[EXERCISE] All entries below are to be set down again, identical to the source.
*** Opening of DATA TO USE ***
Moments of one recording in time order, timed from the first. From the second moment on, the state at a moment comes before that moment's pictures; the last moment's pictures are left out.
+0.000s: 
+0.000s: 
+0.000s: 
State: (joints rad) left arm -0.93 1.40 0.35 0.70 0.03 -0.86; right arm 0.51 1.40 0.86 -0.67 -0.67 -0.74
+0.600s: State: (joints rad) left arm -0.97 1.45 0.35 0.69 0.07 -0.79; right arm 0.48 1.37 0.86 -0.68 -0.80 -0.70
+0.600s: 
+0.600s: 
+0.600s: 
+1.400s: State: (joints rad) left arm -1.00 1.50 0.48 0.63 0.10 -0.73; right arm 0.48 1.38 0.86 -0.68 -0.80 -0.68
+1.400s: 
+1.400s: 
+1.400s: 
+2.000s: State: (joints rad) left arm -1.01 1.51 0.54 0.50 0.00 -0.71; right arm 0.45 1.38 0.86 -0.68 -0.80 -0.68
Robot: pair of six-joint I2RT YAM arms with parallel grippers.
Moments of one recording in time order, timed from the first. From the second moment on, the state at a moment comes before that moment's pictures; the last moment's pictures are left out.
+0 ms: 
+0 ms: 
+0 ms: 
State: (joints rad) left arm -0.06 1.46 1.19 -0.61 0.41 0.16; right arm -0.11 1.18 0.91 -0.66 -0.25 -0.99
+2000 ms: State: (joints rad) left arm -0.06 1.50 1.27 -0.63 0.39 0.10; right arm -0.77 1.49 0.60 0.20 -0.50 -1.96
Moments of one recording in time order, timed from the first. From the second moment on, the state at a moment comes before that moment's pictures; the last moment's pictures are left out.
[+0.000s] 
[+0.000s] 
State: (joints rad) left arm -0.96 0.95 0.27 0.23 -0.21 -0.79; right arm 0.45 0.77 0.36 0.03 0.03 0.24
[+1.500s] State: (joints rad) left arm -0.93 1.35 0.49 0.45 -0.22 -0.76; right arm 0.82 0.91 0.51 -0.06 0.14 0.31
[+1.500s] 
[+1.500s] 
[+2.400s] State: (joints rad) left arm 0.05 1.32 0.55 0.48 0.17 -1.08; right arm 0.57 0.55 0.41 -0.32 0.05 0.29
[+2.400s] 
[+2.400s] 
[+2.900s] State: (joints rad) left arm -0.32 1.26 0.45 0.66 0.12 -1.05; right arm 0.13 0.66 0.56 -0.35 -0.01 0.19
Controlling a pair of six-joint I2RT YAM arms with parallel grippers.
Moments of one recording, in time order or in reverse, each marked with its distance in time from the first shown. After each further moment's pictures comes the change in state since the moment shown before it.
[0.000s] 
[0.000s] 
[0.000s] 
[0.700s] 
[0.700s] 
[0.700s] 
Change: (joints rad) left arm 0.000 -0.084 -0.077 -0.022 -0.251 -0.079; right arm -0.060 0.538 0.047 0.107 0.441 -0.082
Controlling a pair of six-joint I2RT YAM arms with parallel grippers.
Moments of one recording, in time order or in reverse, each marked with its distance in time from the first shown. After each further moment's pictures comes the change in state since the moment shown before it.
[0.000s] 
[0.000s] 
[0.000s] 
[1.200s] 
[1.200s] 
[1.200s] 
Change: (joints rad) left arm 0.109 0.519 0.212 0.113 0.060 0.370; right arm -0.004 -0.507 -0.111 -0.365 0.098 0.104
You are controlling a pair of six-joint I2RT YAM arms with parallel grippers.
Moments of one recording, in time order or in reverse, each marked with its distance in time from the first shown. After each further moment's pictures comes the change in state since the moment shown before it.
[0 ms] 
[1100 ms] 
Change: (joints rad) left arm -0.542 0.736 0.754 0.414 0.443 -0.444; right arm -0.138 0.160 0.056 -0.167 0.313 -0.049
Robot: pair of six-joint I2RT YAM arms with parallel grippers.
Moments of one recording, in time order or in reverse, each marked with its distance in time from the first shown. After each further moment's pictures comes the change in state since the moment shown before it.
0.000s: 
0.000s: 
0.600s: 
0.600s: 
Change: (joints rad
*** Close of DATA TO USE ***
[PROBLEM SOLUTION]
Moments of one recording in time order, timed from the first. From the second moment on, the state at a moment comes before that moment's pictures; the last moment's pictures are left out.
+0.000s: 
+0.000s: 
+0.000s: 
State: (joints rad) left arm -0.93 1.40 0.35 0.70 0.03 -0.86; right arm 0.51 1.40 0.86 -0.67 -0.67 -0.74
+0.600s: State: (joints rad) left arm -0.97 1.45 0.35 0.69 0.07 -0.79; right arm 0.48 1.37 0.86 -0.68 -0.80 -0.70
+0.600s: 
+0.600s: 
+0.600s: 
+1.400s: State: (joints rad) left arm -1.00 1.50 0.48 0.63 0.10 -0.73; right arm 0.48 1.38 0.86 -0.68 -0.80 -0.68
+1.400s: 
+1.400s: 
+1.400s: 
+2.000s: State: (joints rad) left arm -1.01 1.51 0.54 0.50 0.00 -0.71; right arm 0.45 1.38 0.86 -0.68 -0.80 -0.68
Robot: pair of six-joint I2RT YAM arms with parallel grippers.
Moments of one recording in time order, timed from the first. From the second moment on, the state at a moment comes before that moment's pictures; the last moment's pictures are left out.
+0 ms: 
+0 ms: 
+0 ms: 
State: (joints rad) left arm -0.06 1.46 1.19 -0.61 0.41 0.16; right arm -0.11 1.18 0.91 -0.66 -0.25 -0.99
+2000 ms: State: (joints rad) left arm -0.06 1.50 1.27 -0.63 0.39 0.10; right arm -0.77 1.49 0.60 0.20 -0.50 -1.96
Moments of one recording in time order, timed from the first. From the second moment on, the state at a moment comes before that moment's pictures; the last moment's pictures are left out.
[+0.000s] 
[+0.000s] 
State: (joints rad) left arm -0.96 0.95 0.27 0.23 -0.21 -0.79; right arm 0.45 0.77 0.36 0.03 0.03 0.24
[+1.500s] State: (joints rad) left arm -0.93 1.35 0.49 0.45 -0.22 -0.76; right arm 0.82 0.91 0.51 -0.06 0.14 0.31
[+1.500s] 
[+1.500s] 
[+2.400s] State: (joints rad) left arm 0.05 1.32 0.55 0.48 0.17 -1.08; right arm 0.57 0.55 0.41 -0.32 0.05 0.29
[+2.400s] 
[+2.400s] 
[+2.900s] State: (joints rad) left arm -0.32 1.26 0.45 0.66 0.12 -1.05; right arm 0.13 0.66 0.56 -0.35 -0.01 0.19
Controlling a pair of six-joint I2RT YAM arms with parallel grippers.
Moments of one recording, in time order or in reverse, each marked with its distance in time from the first shown. After each further moment's pictures comes the change in state since the moment shown before it.
[0.000s] 
[0.000s] 
[0.000s] 
[0.700s] 
[0.700s] 
[0.700s] 
Change: (joints rad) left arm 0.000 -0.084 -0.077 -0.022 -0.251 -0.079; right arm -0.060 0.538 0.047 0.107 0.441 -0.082
Controlling a pair of six-joint I2RT YAM arms with parallel grippers.
Moments of one recording, in time order or in reverse, each marked with its distance in time from the first shown. After each further moment's pictures comes the change in state since the moment shown before it.
[0.000s] 
[0.000s] 
[0.000s] 
[1.200s] 
[1.200s] 
[1.200s] 
Change: (joints rad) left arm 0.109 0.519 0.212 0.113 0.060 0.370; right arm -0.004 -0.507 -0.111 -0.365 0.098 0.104
You are controlling a pair of six-joint I2RT YAM arms with parallel grippers.
Moments of one recording, in time order or in reverse, each marked with its distance in time from the first shown. After each further moment's pictures comes the change in state since the moment shown before it.
[0 ms] 
[1100 ms] 
Change: (joints rad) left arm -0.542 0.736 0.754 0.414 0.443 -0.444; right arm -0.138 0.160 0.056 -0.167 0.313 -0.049
Robot: pair of six-joint I2RT YAM arms with parallel grippers.
Moments of one recording, in time order or in reverse, each marked with its distance in time from the first shown. After each further moment's pictures comes the change in state since the moment shown before it.
0.000s: 
0.000s: 
0.600s: 
0.600s: 
Change: (joints rad

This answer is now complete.